Cuperlo dice che togliere i diritti è di destra: anche questo è un posizionamento interno?
Non dobbiamo dirci fra noi che siamo di destra o di sinistra, dobbiamo cambiare la legge. Perché sia più di sinistra.
I soldi per estendere gli ammortizzatori sociali si troveranno?
Va chiesto al ministro dell’economia e al presidente del Consiglio. Ma c’è un impegno a aumentare le risorse per universalizzare l’Aspi (l’indennità di disoccupazione, ndr). Se così fosse, e così sarà, sarà un altro passo in avanti.
Fino a qualche tempo fa Renzi definiva la discussione sull’art.18 un ’falso problema’. Perché ha cambiato idea?
Non so se ha cambiato idea. Ma l’obiettivo della delega è più ampio. Fra l’altro noi l’art.18 l’abbiamo già modificato, sbagliando, con la riforma Fornero.
Questa nuova modifica procede in quella direzione.
Insisto: a oggi la modifica non c’è. C’è una delega che non chiarisce il punto di arrivo.
l vostro avversario di altre stagioni Piero Ichino pensa l’opposto.
Non capisco perché. Quello che è scritto nei principi della delega è diverso da quello che ha proposto in questi anni. E il testo definitivo deve rimanere sufficientemente lontano da quello che pensa Ichino. Poi, figuriamoci, è legittimo che ciascuno se la racconti come conviene al proprio partito.
La cancellazione dell’art.18, dice Camusso, è uno ’scalpo’ che Renzi offre all’Europa.

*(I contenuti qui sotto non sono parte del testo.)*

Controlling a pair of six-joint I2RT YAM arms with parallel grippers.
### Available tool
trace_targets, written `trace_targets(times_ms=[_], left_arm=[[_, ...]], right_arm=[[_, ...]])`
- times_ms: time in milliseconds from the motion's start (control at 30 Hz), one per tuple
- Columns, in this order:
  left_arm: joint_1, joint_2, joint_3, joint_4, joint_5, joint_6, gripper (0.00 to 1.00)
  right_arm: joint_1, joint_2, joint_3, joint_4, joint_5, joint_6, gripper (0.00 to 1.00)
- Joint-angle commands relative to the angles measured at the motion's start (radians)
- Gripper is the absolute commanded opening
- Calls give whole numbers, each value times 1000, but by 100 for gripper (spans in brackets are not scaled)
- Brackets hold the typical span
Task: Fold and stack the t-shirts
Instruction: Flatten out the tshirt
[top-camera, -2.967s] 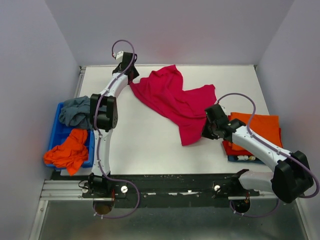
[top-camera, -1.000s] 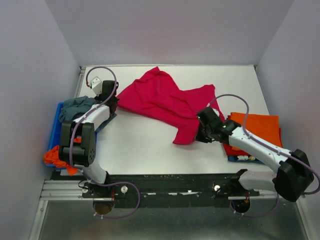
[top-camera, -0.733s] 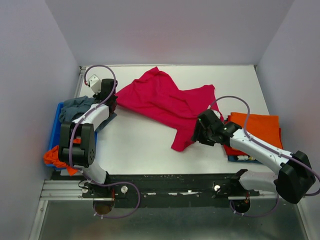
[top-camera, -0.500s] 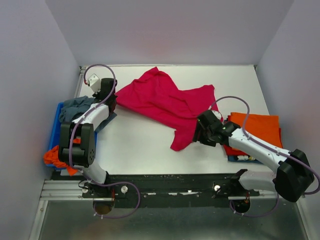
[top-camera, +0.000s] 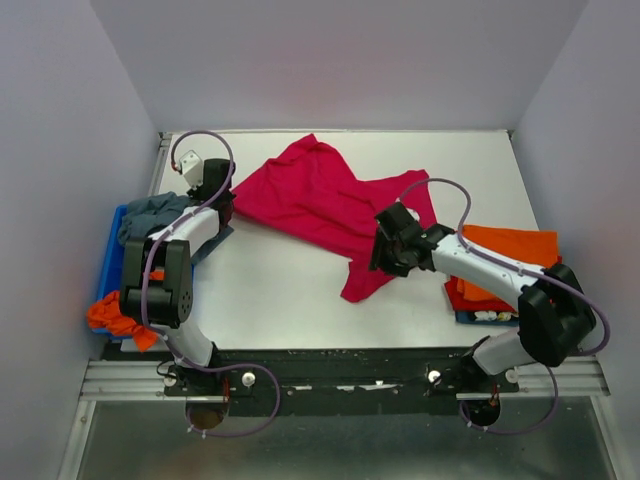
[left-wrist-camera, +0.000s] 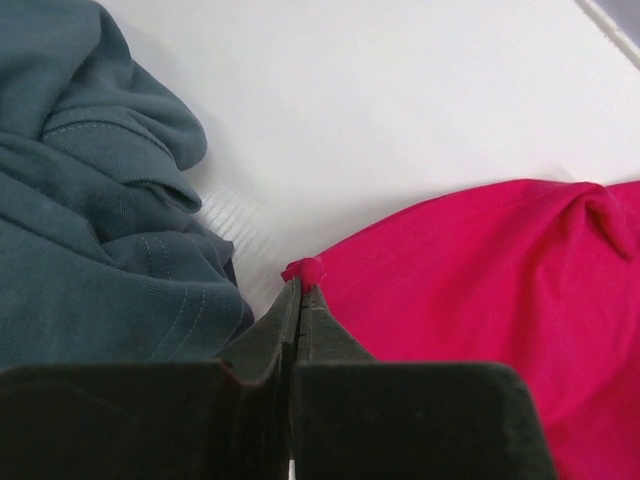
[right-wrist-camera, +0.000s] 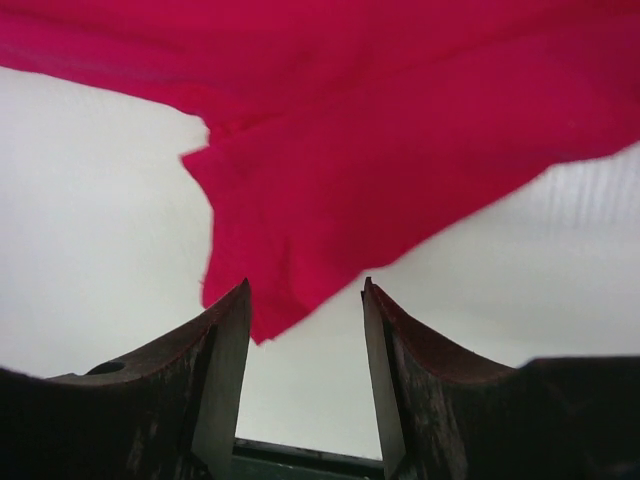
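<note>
A crimson-pink t-shirt (top-camera: 320, 205) lies spread and crumpled across the middle of the white table. My left gripper (top-camera: 222, 200) is shut on its left corner; in the left wrist view a small nub of the pink cloth (left-wrist-camera: 303, 268) sticks out past the closed left gripper (left-wrist-camera: 301, 292). My right gripper (top-camera: 378, 258) hovers open over the shirt's lower flap. In the right wrist view the pink shirt's (right-wrist-camera: 380, 150) pointed tip lies on the table between the spread fingers of the right gripper (right-wrist-camera: 305, 300), untouched. A folded orange t-shirt (top-camera: 510, 250) tops a stack at the right.
A blue tray (top-camera: 108, 265) at the left edge holds a grey-blue shirt (top-camera: 150, 220) and a crumpled orange shirt (top-camera: 125, 305). The grey-blue shirt (left-wrist-camera: 90, 220) lies close beside my left fingers. Red cloth (top-camera: 465, 295) shows under the right stack.
My right gripper opened and let the shirt's lower flap drop onto the table, then moved left and farther over the shirt. The left gripper has kept its grip and place.
</note>
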Motion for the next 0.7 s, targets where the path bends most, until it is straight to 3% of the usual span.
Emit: trace_targets(times_ms=[0,267,533,667], left_arm=[[10,34,-6,19,22,-9,0],[12,46,9,-61,-73,-85,0],[12,13,-93,103,-17,-65,0],[12,22,-72,85,-12,-62,0]], right_arm=[[-3,122,130,24,-62,-31,56],[-4,265,229,1,-75,1,56],[2,363,292,-12,-94,-2,55],[2,381,310,-21,-82,4,55]])
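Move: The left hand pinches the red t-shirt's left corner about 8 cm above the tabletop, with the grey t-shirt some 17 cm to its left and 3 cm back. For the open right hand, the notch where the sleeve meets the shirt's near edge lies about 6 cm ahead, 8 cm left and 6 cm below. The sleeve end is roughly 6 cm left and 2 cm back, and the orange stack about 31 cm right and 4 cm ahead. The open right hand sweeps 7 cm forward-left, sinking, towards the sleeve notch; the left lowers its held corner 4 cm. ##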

Non mi pare. Questo governo rivendica di fare le proprie scelte senza condizionamenti esterni. E le tensioni con alcuni esponenti europei lo dimostrano.
E se la Cgil vi manifesta contro?
Legittimo. Meglio sarebbe aspettare il testo della delega; vedrò al tg come va la manifestazione.
Due anni fa lei ha scritto un librino intitolato ’Con le nostre parole’. Renzi ha detto: «Il mondo del lavoro è basato sull’apartheid». Sono parole ’vostre’?
No, sono parole molto sbagliate.Il mondo del lavoro è diviso fra tutelati e non, ma ’apartheid’ presuppone che i segregatori dei non tutelati siano i tutelati. La responsabilità non è di chi ha le tutele, ma della politica che fa leggi sbagliate.
Alla fine Renzi è rimasto il blairiano di sempre?
Renzi saprà ascoltare le proposte di modifica. Una delle ragioni per cui ha vinto le primarie è che ha saputo interpretare le speranze dei precari. Ora è il momento di essere conseguenti a queste aspettative.
D’Alema ha visto a cena quelli della minoranza Pd per organizzare la ’resistenza’.
Quelli che organizzano cene, in altri tempi, mi hanno insegnato che finito il congresso si lavora all’unità del partito, non all’unità della minoranza del partito.